Vegan Dal Makhani

Vegan Dal Makhani

1 cup dry whole urad dal, debris removed and soaked in plenty of water overnight or for at least 6 hours
4 cups water
15 oz can kidney beans (1 1/2 cups), draned and rinsed
3 tbsp coconut oil or vegan butter
1 tsp cumin seed
1 small bay leaf
4-6 cloves garlic, minced
1 tsp minced ginger
1-2 chiles, minced with seeds removed if desired

  • Add the soaked urad dal to a pot along with 4 cups of water. Bring it to a boil, then lower the heat to simmer. Cook covered for 30-40 minutes or until dal is very tender. Turn off heat and strain the lentils, reserving any leftover cooking water.
  • In a large pot eat the coconut oil or vegan butter over medium.
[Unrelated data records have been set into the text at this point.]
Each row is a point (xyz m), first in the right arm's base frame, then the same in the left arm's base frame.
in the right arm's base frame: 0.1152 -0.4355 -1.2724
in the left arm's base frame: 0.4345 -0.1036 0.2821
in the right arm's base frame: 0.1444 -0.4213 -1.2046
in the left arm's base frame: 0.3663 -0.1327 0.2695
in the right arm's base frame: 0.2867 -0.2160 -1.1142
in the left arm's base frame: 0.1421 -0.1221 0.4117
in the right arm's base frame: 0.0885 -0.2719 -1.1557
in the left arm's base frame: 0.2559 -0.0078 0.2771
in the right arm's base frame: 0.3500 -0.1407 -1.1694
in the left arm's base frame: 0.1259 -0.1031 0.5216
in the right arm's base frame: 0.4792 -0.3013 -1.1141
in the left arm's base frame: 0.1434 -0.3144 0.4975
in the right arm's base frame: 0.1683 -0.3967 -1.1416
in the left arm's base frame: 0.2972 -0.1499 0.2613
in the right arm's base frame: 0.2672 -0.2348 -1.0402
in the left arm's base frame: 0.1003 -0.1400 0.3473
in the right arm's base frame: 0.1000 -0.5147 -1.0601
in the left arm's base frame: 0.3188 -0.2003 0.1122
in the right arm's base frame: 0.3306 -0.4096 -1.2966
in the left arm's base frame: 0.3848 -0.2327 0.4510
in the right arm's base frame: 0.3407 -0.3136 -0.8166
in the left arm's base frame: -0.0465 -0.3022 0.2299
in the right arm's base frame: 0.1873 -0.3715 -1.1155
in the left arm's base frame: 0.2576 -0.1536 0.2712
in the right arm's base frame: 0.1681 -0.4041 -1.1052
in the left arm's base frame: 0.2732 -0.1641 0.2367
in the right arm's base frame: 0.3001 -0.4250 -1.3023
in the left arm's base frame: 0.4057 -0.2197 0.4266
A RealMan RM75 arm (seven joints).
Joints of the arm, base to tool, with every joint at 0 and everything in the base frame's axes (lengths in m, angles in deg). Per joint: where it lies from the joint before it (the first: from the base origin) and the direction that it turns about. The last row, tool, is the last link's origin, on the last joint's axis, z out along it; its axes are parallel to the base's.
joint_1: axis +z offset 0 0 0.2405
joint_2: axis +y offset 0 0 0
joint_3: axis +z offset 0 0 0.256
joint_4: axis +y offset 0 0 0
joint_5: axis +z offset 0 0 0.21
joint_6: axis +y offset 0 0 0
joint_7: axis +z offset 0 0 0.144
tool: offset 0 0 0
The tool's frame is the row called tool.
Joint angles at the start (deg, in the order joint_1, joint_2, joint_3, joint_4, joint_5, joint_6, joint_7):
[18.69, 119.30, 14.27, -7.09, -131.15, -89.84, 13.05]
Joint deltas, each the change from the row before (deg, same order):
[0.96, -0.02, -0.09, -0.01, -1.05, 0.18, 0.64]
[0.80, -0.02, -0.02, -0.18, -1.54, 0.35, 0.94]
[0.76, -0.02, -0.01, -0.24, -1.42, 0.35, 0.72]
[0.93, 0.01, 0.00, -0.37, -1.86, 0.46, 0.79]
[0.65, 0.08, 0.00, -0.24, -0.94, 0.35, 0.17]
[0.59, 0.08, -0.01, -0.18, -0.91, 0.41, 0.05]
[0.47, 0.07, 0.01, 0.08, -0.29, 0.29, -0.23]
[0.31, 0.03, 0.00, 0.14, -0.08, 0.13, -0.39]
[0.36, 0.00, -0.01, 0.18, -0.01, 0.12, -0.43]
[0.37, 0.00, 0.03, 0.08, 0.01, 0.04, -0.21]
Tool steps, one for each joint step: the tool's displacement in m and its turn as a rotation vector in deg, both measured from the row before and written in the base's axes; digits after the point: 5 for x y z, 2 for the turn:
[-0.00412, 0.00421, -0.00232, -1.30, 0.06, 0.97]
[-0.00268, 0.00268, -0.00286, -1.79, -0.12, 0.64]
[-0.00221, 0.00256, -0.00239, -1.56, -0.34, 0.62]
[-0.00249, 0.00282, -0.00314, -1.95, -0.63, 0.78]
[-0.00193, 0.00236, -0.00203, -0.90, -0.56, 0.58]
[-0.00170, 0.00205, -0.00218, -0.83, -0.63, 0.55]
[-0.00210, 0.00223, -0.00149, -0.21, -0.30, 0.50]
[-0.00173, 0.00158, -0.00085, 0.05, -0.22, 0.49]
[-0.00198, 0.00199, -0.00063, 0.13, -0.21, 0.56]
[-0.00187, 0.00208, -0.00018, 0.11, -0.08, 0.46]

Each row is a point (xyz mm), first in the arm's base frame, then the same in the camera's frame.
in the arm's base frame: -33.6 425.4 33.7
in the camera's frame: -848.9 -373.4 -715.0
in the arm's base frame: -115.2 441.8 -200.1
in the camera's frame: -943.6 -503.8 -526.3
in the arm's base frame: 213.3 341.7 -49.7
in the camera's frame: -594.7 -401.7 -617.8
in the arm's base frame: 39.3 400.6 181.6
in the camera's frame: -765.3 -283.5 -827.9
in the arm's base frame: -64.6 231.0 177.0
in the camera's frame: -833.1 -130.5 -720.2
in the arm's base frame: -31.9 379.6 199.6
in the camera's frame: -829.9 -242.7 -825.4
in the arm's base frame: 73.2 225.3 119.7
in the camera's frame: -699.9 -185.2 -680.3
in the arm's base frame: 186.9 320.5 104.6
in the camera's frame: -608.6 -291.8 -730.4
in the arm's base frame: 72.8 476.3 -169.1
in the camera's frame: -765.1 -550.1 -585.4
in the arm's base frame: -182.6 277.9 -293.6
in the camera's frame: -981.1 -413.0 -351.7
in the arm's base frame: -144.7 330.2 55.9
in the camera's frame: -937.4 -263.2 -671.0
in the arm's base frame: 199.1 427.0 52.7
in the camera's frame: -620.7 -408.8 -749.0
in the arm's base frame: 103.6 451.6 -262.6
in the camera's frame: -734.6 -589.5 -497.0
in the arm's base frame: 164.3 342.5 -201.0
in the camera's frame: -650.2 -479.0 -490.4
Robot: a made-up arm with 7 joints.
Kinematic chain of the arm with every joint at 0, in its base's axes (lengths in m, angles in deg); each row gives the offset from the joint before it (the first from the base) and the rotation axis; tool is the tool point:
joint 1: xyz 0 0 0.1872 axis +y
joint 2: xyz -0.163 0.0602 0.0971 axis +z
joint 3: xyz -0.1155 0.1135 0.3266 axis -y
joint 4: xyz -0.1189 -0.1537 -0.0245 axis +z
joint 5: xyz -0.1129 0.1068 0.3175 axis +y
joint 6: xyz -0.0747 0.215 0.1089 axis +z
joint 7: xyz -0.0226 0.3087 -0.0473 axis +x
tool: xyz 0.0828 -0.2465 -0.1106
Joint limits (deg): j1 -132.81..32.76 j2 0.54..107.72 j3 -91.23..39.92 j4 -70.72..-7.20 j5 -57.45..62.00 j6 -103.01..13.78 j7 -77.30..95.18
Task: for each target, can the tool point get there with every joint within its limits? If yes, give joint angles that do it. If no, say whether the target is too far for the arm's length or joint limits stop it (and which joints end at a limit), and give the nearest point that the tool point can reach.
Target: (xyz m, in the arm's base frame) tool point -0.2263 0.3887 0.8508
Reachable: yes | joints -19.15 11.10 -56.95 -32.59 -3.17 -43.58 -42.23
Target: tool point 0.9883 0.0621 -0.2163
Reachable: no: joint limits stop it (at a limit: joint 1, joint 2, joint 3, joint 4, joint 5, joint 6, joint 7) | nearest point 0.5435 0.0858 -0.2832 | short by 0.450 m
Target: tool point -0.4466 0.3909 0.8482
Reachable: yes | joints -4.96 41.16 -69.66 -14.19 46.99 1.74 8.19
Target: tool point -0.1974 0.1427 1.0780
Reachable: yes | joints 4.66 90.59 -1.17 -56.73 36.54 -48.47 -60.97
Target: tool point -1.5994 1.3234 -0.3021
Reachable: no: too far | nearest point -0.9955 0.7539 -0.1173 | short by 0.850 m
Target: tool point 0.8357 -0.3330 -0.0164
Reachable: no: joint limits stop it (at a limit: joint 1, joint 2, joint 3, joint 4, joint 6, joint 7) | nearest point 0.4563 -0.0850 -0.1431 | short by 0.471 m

Add the cumin and bay leaf and fry until they crackle and turn a shade darker. Add the garlic, ginger, and chiles and cook about 30 seconds to 1 minute. Add the onion and fry until golden and soft, 4-6 minutes.
  • Add the tomato puree (watch for splattering), the reserved dal cooking water + fresh water to equal 1 1/2 cups of water, 1 teaspoon of salt, garam masala, coriander, cayenne if using, and turmeric. Crush the kasoori methi between your hands into the pot. Simmer for 3-5 minutes.